> _WORK INSTRUCTION_
This task calls for printing every entry exactly.

------------

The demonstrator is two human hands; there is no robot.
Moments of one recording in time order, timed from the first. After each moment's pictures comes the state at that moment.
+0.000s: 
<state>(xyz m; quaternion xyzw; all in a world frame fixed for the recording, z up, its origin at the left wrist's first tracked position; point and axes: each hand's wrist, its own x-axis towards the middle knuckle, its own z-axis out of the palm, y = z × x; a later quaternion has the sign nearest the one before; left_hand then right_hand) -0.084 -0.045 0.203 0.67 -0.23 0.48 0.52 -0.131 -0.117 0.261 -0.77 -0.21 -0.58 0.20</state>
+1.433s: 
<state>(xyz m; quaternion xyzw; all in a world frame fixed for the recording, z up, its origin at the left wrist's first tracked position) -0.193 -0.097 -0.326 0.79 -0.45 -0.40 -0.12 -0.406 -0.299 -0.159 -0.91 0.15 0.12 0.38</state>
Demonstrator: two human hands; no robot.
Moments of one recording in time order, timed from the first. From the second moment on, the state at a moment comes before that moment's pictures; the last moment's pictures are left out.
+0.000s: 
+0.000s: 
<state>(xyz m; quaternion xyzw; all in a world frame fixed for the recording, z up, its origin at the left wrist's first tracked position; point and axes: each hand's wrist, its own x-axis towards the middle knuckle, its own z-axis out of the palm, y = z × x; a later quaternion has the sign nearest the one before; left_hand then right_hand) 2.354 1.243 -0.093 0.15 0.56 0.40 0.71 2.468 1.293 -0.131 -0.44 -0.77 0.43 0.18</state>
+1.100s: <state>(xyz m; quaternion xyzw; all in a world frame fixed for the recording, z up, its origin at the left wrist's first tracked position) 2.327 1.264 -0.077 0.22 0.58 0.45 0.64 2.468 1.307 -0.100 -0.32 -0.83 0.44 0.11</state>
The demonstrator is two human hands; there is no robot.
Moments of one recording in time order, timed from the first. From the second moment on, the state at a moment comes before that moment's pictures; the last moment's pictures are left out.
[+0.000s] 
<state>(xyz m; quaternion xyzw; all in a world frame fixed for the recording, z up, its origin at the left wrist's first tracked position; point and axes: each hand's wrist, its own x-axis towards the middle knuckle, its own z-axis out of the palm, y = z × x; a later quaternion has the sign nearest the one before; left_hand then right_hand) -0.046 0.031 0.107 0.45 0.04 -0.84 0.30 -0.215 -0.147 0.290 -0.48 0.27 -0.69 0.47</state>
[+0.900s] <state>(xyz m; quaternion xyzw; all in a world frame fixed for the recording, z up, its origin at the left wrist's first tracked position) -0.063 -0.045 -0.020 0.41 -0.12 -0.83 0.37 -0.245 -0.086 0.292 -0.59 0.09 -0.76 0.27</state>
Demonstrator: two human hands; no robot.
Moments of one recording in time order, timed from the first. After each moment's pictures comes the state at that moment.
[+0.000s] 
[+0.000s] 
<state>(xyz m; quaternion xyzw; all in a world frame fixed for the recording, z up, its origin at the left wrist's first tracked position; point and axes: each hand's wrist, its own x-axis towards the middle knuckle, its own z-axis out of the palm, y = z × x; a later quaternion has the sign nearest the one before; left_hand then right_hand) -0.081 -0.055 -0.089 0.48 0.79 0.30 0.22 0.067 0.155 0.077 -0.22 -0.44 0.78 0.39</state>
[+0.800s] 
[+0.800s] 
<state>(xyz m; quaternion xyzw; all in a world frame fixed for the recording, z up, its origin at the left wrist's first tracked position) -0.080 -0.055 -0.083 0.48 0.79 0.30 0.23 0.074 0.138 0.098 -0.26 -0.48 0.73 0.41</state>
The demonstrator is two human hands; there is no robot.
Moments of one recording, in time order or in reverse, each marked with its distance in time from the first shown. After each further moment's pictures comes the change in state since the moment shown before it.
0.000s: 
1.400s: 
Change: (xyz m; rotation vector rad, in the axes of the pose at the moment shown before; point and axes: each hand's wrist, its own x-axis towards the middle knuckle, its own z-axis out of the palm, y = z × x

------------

> _ANSWER_
The demonstrator is two human hands; there is no robot.
Moments of one recording in time order, timed from the first. After each moment's pictures comes the state at that moment.
+0.000s: 
<state>(xyz m; quaternion xyzw; all in a world frame fixed for the recording, z up, its origin at the left wrist's first tracked position; point and axes: each hand's wrist, its own x-axis towards the middle knuckle, its own z-axis out of the palm, y = z × x; a later quaternion has the sign nearest the one before; left_hand then right_hand) -0.084 -0.045 0.203 0.67 -0.23 0.48 0.52 -0.131 -0.117 0.261 -0.77 -0.21 -0.58 0.20</state>
+1.433s: 
<state>(xyz m; quaternion xyzw; all in a world frame fixed for the recording, z up, its origin at the left wrist's first tracked position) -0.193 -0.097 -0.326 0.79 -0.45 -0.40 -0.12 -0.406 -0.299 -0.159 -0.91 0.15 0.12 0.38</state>
Demonstrator: two human hands; no robot.
Moments of one recording in time order, timed from the first. From the second moment on, the state at a moment comes before that moment's pictures; the last moment's pictures are left out.
+0.000s: 
+0.000s: 
<state>(xyz m; quaternion xyzw; all in a world frame fixed for the recording, z up, its origin at the left wrist's first tracked position; point and axes: each hand's wrist, its own x-axis towards the middle knuckle, its own z-axis out of the palm, y = z × x; a later quaternion has the sign nearest the one before; left_hand then right_hand) 2.354 1.243 -0.093 0.15 0.56 0.40 0.71 2.468 1.293 -0.131 -0.44 -0.77 0.43 0.18</state>
+1.100s: <state>(xyz m; quaternion xyzw; all in a world frame fixed for the recording, z up, its origin at the left wrist's first tracked position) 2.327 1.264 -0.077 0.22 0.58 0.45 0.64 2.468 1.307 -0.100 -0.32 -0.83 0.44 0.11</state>
The demonstrator is two human hands; there is no robot.
Moments of one recording in time order, timed from the first. From the second moment on, the state at a moment comes before that moment's pictures; the last moment's pictures are left out.
[+0.000s] 
<state>(xyz m; quaternion xyzw; all in a world frame fixed for the recording, z up, its origin at the left wrist's first tracked position; point and axes: each hand's wrist, its own x-axis towards the middle knuckle, its own z-axis out of the palm, y = z × x; a later quaternion has the sign nearest the one before; left_hand then right_hand) -0.046 0.031 0.107 0.45 0.04 -0.84 0.30 -0.215 -0.147 0.290 -0.48 0.27 -0.69 0.47</state>
[+0.900s] <state>(xyz m; quaternion xyzw; all in a world frame fixed for the recording, z up, its origin at the left wrist's first tracked position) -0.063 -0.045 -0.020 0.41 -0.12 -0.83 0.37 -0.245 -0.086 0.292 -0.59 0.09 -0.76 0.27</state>
Demonstrator: two human hands; no robot.
Moments of one recording in time order, timed from the first. After each moment's pictures comes the state at that moment.
[+0.000s] 
[+0.000s] 
<state>(xyz m; quaternion xyzw; all in a world frame fixed for the recording, z up, its origin at the left wrist's first tracked position; point and axes: each hand's wrist, its own x-axis towards the middle knuckle, its own z-axis out of the palm, y = z × x; a later quaternion has the sign nearest the one before; left_hand then right_hand) -0.081 -0.055 -0.089 0.48 0.79 0.30 0.22 0.067 0.155 0.077 -0.22 -0.44 0.78 0.39</state>
[+0.800s] 
[+0.800s] 
<state>(xyz m; quaternion xyzw; all in a world frame fixed for the recording, z up, its origin at the left wrist's first tracked position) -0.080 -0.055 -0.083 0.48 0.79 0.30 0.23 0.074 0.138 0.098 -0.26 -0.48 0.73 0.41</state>
The demonstrator is two human hands; there is no robot.
Moments of one recording, in time order or in reverse, each marked with its distance in time from the first shown. After each further moment's pictures comes the change in state since the moment shown before it.
0.000s: 
1.400s: 
Change: (xyz m; rotation vector rad, in the axes of the pose at the moment shown before; point and axes: each hand's wrist, its own x-axis towards the middle knuckle, its own z-axis out of the palm, y = z × x

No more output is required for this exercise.